The 21st Century Postal Service Act (S. 1789) would give the USPS short-term financial relief, but it also would force the agency to dismantle its retail and mail-processing network, APWU President Cliff Guffey said.
“Mail will be delayed as a result of the elimination of hundreds of mail processing facilities and thousands of post offices, stations and branches,” he said. The bill also would allow the USPS to eliminate Saturday mail delivery after two years and would degrade delivery to customers’ to doors no later than 2015.
“These drastic cuts will severely damage the Postal Service. It will make the USPS less relevant and drive away customers,” Guffey said.
The bill would return approximately $7 billion in overpayments the USPS made to the Federal Employees Retirement System (FERS), but it would not return $50 billion to $75 billion in overpayments to the Civil Service Retirement System (CSRS). Two independent actuarial studies concluded that the USPS has overpaid the CSRS account by $50 billion to $75 billion.
Earlier bills introduced by Democratic Sen. Tom Caper (DE) and Republican Sen. Susan Collins (ME) both contained provisions that would return the CSRS overpayments, but the new “compromise” bill excludes that provision. (The Government Accountability Office [GAO] issued a report in October that did not specifically refute the overpayments, but concluded that the overpayments did not violate federal law.)
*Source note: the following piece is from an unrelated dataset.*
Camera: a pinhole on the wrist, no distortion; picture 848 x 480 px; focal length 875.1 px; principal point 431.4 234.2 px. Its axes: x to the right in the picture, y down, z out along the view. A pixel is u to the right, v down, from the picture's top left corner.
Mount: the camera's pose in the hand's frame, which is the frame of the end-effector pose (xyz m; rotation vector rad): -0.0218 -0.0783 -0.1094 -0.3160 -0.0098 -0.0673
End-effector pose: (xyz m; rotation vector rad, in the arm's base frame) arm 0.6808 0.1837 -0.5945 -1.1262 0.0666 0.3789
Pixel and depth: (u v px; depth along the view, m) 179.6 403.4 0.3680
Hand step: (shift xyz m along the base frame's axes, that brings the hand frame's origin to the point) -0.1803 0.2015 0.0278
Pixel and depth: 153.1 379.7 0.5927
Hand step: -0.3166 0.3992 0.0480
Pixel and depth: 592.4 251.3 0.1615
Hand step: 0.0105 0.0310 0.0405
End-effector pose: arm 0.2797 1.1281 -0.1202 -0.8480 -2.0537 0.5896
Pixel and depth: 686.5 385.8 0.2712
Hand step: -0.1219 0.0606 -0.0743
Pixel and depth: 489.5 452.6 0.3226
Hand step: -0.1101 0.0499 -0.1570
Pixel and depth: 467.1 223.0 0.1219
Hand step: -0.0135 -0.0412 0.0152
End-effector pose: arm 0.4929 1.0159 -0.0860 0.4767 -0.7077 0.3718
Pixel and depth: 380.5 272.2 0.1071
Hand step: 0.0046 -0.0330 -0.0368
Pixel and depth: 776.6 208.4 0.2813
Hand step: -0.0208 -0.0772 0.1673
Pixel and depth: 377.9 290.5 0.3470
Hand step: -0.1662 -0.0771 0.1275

In addition, although the bill would restructure required payments to pre-fund healthcare benefits for future retirees, it would not do enough to relieve the Postal Service of the pre-funding obligation, Guffey said. No other government agency or private company is required to make these payments.
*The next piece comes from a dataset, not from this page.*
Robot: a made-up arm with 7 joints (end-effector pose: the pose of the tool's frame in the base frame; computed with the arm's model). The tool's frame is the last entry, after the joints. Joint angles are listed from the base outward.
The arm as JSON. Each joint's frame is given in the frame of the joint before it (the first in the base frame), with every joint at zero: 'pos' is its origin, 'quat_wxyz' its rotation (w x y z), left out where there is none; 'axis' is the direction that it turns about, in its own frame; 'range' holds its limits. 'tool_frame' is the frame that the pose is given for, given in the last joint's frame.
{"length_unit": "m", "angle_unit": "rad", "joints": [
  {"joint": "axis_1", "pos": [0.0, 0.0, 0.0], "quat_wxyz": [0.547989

“By failing to provide more substantial financial relief, S. 1789 will harm the USPS and its customers,” the union president said. “The Postal Service desperately needs funds to modernize its mail processing and retail networks, so it can continue to serve the American people.
Several other provisions of the bill are deeply troubling to the APWU:
It would dramatically reduce the compensation of employees who are injured on duty, once they reach retirement age.
The bill also would require arbitrators in postal labor negotiations to consider the financial health of the USPS. Postal unions have denounced this provision as an attempt to skew contract negotiations in favor of management by giving greater emphasis to financial considerations, at the expense of employees.
“We will work to improve the bill when it comes to a vote before the full Senate,” Guffey said. “APWU members must remain vigilant and let their senators know about our concerns.”
Several alternative bills have been introduced in Congress, he noted, and varying proposals are being presented to the congressional super-committee that is charged with reducing the nation’s deficit.